WORK INSTRUCTION: Copy the records below exactly as they appear.

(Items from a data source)
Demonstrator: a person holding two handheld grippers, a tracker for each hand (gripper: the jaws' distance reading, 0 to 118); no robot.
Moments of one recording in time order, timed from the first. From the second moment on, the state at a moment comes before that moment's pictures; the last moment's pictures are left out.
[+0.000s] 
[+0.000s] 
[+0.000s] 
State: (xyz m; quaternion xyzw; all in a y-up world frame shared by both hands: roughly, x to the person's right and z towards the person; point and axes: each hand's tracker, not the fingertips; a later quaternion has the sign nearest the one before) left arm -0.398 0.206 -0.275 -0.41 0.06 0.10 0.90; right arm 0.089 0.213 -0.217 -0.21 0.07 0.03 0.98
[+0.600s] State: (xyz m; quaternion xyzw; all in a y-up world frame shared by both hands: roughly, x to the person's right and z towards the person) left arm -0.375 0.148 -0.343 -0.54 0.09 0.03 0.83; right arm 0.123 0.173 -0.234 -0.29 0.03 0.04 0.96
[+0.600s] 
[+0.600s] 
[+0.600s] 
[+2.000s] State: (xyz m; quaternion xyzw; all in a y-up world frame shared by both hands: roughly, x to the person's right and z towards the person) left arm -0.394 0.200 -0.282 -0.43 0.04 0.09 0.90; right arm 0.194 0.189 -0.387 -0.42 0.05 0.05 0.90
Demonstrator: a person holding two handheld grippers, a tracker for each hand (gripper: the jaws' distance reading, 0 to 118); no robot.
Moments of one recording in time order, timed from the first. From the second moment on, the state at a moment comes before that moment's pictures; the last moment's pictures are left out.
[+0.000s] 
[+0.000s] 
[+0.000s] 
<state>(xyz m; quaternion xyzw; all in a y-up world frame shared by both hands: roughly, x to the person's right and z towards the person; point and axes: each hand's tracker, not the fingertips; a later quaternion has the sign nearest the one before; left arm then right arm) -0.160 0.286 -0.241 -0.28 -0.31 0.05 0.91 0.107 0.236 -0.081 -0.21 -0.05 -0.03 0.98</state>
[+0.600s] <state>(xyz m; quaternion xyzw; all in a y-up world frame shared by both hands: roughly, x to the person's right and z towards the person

SOLUTION TO THE PROBLEM:
Demonstrator: a person holding two handheld grippers, a tracker for each hand (gripper: the jaws' distance reading, 0 to 118); no robot.
Moments of one recording in time order, timed from the first. From the second moment on, the state at a moment comes before that moment's pictures; the last moment's pictures are left out.
[+0.000s] 
[+0.000s] 
[+0.000s] 
State: (xyz m; quaternion xyzw; all in a y-up world frame shared by both hands: roughly, x to the person's right and z towards the person; point and axes: each hand's tracker, not the fingertips; a later quaternion has the sign nearest the one before) left arm -0.398 0.206 -0.275 -0.41 0.06 0.10 0.90; right arm 0.089 0.213 -0.217 -0.21 0.07 0.03 0.98
[+0.600s] State: (xyz m; quaternion xyzw; all in a y-up world frame shared by both hands: roughly, x to the person's right and z towards the person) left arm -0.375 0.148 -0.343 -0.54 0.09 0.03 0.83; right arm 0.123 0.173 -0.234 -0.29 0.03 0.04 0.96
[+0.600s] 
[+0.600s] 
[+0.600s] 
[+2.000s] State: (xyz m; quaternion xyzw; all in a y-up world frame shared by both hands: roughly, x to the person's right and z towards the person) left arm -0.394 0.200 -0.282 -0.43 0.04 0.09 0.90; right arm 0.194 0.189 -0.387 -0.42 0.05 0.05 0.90
Demonstrator: a person holding two handheld grippers, a tracker for each hand (gripper: the jaws' distance reading, 0 to 118); no robot.
Moments of one recording in time order, timed from the first. From the second moment on, the state at a moment comes before that moment's pictures; the last moment's pictures are left out.
[+0.000s] 
[+0.000s] 
[+0.000s] 
<state>(xyz m; quaternion xyzw; all in a y-up world frame shared by both hands: roughly, x to the person's right and z towards the person; point and axes: each hand's tracker, not the fingertips; a later quaternion has the sign nearest the one before; left arm then right arm) -0.160 0.286 -0.241 -0.28 -0.31 0.05 0.91 0.107 0.236 -0.081 -0.21 -0.05 -0.03 0.98</state>
[+0.600s] <state>(xyz m; quaternion xyzw; all in a y-up world frame shared by both hands: roughly, x to the person's right and z towards the person

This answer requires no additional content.